ABOUT THIS EXERCISE:
Number of lines below with "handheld": work it out and reply with that number only.

____

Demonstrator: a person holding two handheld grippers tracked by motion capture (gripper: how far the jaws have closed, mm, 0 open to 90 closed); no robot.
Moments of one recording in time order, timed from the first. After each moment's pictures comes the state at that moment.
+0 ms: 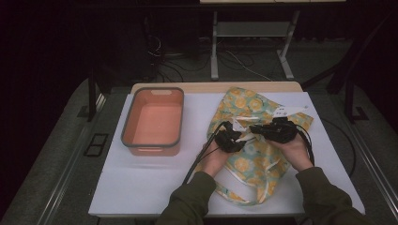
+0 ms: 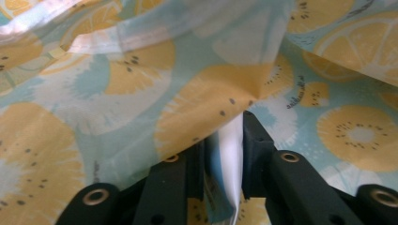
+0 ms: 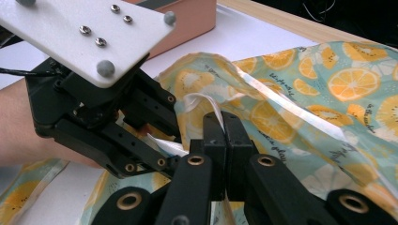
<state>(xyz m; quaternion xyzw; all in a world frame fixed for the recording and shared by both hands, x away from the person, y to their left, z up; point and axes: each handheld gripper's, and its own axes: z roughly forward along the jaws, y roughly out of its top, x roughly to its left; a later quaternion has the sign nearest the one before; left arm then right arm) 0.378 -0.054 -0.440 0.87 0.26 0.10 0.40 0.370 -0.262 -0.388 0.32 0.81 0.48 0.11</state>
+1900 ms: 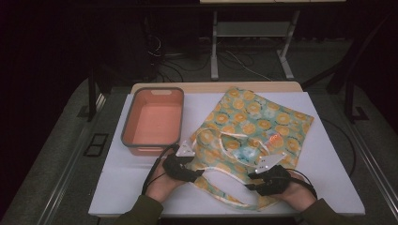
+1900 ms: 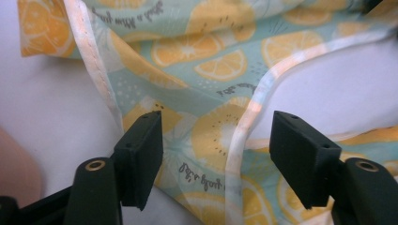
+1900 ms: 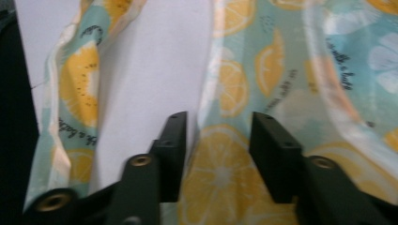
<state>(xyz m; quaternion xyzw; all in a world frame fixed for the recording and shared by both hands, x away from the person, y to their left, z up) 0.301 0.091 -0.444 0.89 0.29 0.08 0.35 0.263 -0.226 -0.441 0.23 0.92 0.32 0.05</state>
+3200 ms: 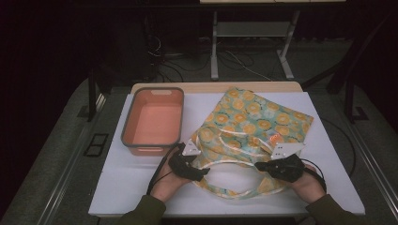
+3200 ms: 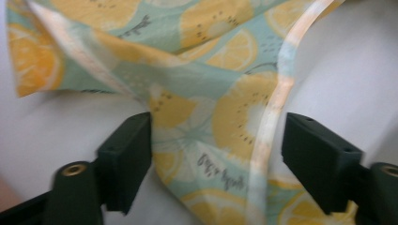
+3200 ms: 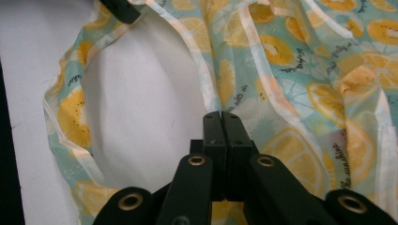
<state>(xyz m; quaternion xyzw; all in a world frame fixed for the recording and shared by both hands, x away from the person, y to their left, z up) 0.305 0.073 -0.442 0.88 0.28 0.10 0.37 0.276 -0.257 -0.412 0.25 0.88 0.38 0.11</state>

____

RESULT OF THIS EXERCISE:
2